Darryl & I found out yesterday morning that we're pregnant!This journal will be solely dedicated to this amazing experience! I'd been planning to write in it previously, to detail some pre-conception hopes and thoughts but I guess it's a little late for that now! :-)
I thought I might be pregnant before I left to go to Canada, for Dave's 25th birthday, but I tested negative at that time. The morning after I arrived back in Tallassee (i.e., yesterday morning), however, I tested positive. It showed positive almost right away, and I have to admit I was somewhat in a state of shock. I mean, we'd been hoping to get pregnant sometime soon, but hadn't really been trying until September! I didn't expect that we'd get pregnant so quickly! I didn't know exactly how to feel when I saw the result--probably because: I have never been pregnant before, there are so many implications that I have to consider, it's so
final somehow (i.e., irreversible), and because it was so unexpected!
Originally, Darryl & I had been hoping to get pregnant sometime before Christmas, so that we could tell our two families jointly, in person, at Christmas and it would be a wonderful sort of Christmas surprise, especially if we had some kind of ultrasound photos too! However, after yesterday morning, I just felt I couldn't possibly wait to tell them! How unfair it would be for me to tell people at work (for risk management reasons) when my parents won't yet know for some time!

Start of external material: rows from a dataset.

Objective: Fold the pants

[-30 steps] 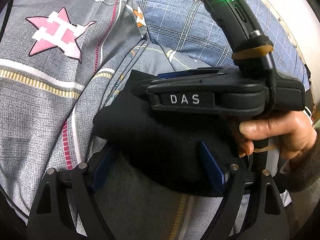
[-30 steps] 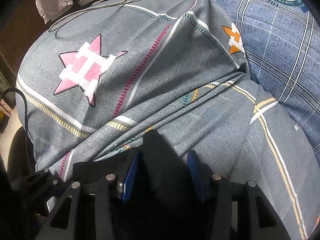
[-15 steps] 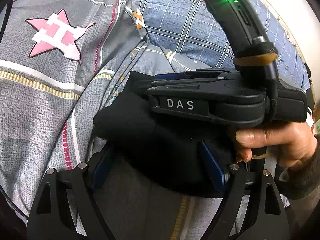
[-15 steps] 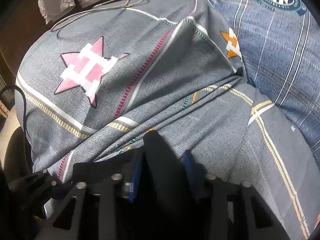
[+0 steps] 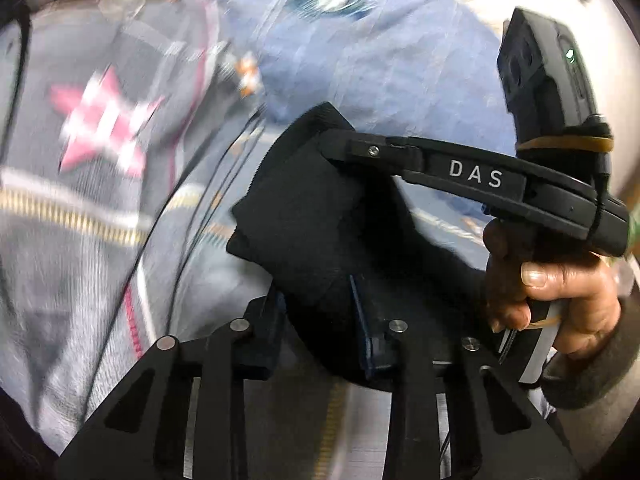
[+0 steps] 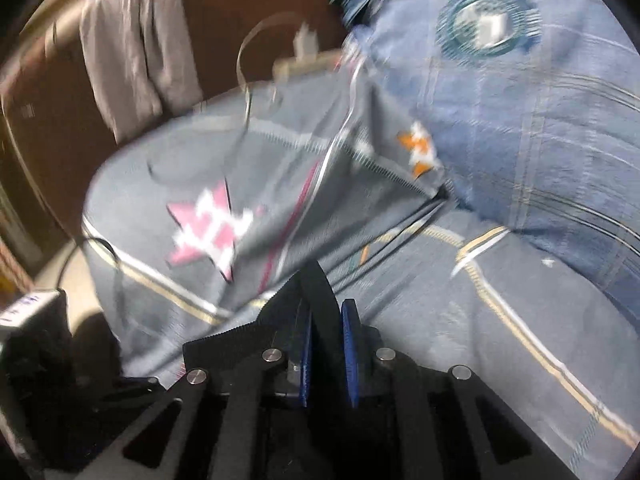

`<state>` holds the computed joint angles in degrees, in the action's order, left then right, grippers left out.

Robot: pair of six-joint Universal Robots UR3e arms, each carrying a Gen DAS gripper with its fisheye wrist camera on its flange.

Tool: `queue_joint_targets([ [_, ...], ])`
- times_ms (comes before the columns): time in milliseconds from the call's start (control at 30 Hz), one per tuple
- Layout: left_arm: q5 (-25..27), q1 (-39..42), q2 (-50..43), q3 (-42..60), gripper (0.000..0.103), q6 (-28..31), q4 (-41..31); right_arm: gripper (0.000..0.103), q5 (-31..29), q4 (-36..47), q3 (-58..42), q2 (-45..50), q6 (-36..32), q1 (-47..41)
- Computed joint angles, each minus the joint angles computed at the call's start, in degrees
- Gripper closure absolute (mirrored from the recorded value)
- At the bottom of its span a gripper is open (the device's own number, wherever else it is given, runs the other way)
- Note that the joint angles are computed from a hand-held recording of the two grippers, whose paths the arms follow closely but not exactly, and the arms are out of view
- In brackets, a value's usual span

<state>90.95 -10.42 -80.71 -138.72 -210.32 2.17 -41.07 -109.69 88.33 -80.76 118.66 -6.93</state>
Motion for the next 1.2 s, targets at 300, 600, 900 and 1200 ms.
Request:
queue_joint_targets([
  [300, -5.35, -13.81, -11.66, 20.67, 0.074, 9.77, -5.89, 0.095, 12.23, 40.99, -3.85, -9.24, -26.14, -30.29],
  [600, -8.00, -18.05, -17.96, 29.85, 0.074, 15.84, -16.94, 0.095, 4.45, 32.76, 6.18, -6.91, -20.13, -48.63],
  [900, -6.84, -12.02, -11.42, 32.31, 0.035, 22.07, -24.31, 0.038, 0.64, 59.37, 0.63, -5.60, -34.94, -53.11],
  [1200, -8.03, -6.46, -25.71, 37.67, 0.034, 17.82, -22.16, 0.038, 3.73, 38.87, 8.36, -6.48, -18.84, -43.07],
])
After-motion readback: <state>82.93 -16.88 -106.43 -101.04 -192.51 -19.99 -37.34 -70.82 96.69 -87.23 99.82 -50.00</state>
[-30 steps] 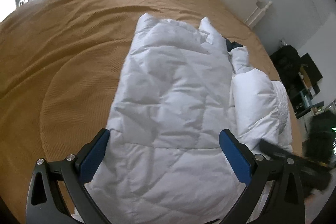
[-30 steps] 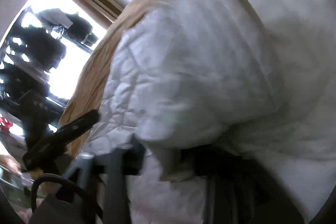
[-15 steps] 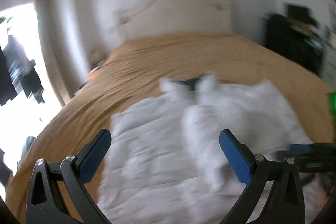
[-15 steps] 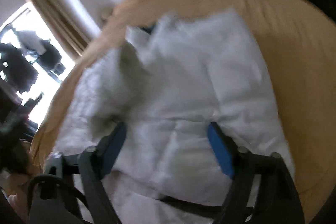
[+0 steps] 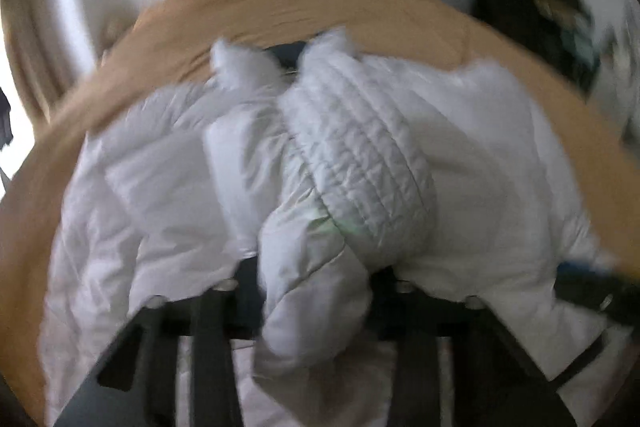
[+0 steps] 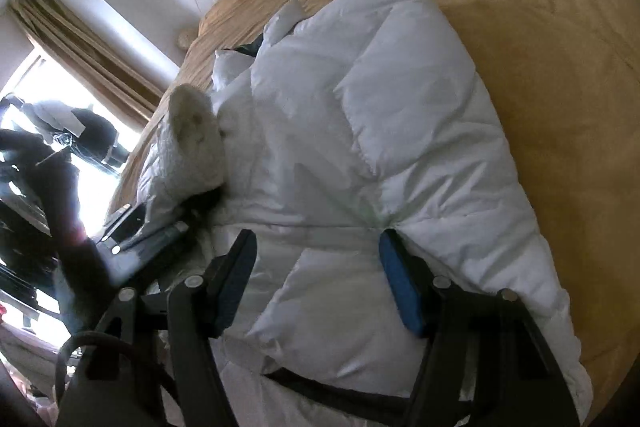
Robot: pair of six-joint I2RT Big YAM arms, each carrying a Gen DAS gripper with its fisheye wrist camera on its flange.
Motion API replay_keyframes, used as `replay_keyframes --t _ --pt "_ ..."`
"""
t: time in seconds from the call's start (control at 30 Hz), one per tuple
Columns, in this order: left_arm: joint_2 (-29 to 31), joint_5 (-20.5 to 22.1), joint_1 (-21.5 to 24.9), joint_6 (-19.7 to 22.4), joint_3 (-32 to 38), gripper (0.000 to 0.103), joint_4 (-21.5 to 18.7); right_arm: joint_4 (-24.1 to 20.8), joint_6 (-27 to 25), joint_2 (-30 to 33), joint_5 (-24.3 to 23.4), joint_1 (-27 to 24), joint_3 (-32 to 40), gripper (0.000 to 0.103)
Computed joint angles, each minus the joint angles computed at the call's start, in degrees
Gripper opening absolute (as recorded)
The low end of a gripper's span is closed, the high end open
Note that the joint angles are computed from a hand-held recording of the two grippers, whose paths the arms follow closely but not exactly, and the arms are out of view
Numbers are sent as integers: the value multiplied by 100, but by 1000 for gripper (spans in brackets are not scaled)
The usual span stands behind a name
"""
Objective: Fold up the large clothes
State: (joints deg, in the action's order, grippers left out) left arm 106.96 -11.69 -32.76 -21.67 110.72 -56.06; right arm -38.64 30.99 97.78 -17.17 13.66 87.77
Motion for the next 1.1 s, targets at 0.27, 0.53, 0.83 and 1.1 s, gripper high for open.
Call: replay_keyframes --t 0.27,0.53,0.83,1.1 --pt "-1129 2807 1349 -2236 -1821 26 1240 -255 74 -140 -64 6 206 64" --pt "-1523 3420 1798 -1992 -2280 29 1100 -649 -1085 100 1181 901 1013 64" --pt "-1934 1736 1617 -1195 -1717 26 551 -1235 -1680 1033 2224 1305 1749 68" --pt "-473 1594 1024 -615 -558 35 -211 -1190 -1698 679 2027 1192 1393 68"
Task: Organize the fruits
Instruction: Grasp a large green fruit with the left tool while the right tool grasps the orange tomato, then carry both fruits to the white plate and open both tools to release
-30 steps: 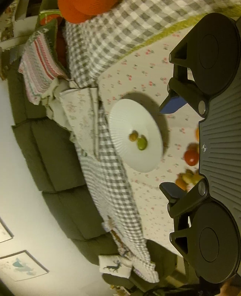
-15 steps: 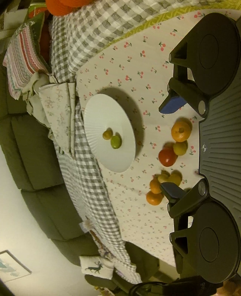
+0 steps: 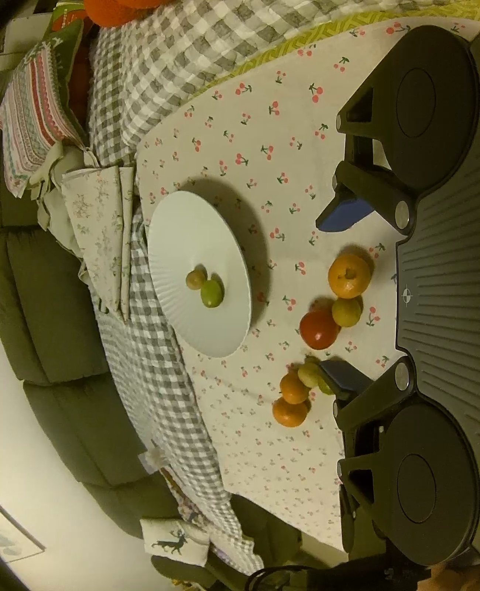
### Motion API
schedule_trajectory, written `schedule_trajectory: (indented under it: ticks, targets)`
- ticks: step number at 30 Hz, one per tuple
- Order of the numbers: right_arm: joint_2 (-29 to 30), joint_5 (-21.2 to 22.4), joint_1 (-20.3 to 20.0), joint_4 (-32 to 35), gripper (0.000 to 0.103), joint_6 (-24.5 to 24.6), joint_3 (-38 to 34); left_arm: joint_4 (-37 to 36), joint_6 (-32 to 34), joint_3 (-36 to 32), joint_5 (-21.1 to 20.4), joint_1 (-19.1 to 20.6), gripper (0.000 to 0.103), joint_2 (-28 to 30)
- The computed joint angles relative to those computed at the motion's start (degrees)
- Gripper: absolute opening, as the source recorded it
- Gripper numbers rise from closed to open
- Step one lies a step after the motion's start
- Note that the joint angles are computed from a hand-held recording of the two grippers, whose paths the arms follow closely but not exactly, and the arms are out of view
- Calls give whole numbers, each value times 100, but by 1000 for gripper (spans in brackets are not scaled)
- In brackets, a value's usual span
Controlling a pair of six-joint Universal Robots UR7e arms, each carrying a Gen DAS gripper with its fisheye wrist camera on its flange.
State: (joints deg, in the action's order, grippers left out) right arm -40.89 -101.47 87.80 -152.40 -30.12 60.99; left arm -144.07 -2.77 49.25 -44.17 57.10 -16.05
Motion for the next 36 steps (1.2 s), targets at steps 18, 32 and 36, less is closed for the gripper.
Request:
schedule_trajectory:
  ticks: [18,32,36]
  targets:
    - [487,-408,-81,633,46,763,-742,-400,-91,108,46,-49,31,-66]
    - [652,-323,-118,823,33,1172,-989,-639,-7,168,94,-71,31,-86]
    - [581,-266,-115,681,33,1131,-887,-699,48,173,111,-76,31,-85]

So we went shopping yesterday evening and also bought a different brand of pregnancy test. I tested after supper and it was also positive! So I called my parents!
Dave answered first and was, as a result, the first person to hear our good news! Then Pap, then Darryl's parents, then Mom when she had finished slaying her slugs and earwigs. I don't know about Sandra & Jerry (Darryl spoke with them, I didn't), but I definitely think my family was surprised! I think sometimes it's hard to know what to say in a circumstance like that! Pap was sort of laughing/chuckling in a happily surprised way, and mom kept saying "wow". It's really still hard for me to believe too.
I don't want this to become too well-known at this point, in case something should happen. 25% of pregnancies end in miscarriages.
I know I've said this before, but it's REALLY hard to believe that there is the beginnings of a baby growing inside me. I suppose it may not feel "real" until I see some kind of evidence like a bulging belly or an ultrasound photo or something. I really hope that the baby is going to be healthy and okay; I think I will be continually worried about that until it's actually born (probably even after for the rest of his/her life!). Over the summer, and even up until Sept. 25 or so, I was feeding feral cat feeders, so there was some kind of minor risk of me being exposed to toxoplasmosis. That's mostly why I'm a little worried.
I guess we'll (Darryl'll) really have to get motoring to paint the now-office a light yellow colour! And finish the guest room, for that matter! There are so many things to get ready! I feel like all I want to do is knit some little baby clothes! Of course, I don't know how to knit, but anyway...
I wonder how our cats will react. I think they'll all be okay (that is, tolerant) except for perhaps Gizmo. She so readily bites us and is jealous, that she may have problems with the baby. If she does, we may have to give her to Darryl's parents to be an outdoor cat with Rascal. I think Dennis will
love the baby and try to snuggle with him/her as much as possible. Dennis will really be the baby's cat.
If this baby is a boy, we have a name picked out already: William Walter. If she's a girl, I have no idea! Around May, I got a baby name book and went through all the girls' names, finding ones I like. Darryl started doing the same but never finished. We are having a major problem agreeing on a girl's name that we both like! Some of the ones we can both tolerate are: Gwyneth, Sasha, Maria, and Sofia (actually, we both really like this last name but I'm hesitant to use it because Jer & Jess' daughter is named Sofia; maybe I'll ask them what they feel about it).
I really like the names: Naida, Tamika, Lindsay, Sylvia, and Ashley, but Darryl doesn't. And he likes some odd names that I don't (can't recall them exactly). Mom was just saying this past weekend that a name she really likes is Khaterra (sp?), but I find it sounds too harsh for me.
Oh, don't worry: I will post our whole girl's name struggle on this blog at some point! By the way, we will not be finding out before the birth the gender of our child; we would like it to be a surprise.
I think that once this whole idea actually sinks in, I will be very very excited! I know Darryl's excited. I keep calling him "pops" and he keeps calling me "momma". :-) Later tonight, I will post photos of our positive-result tests!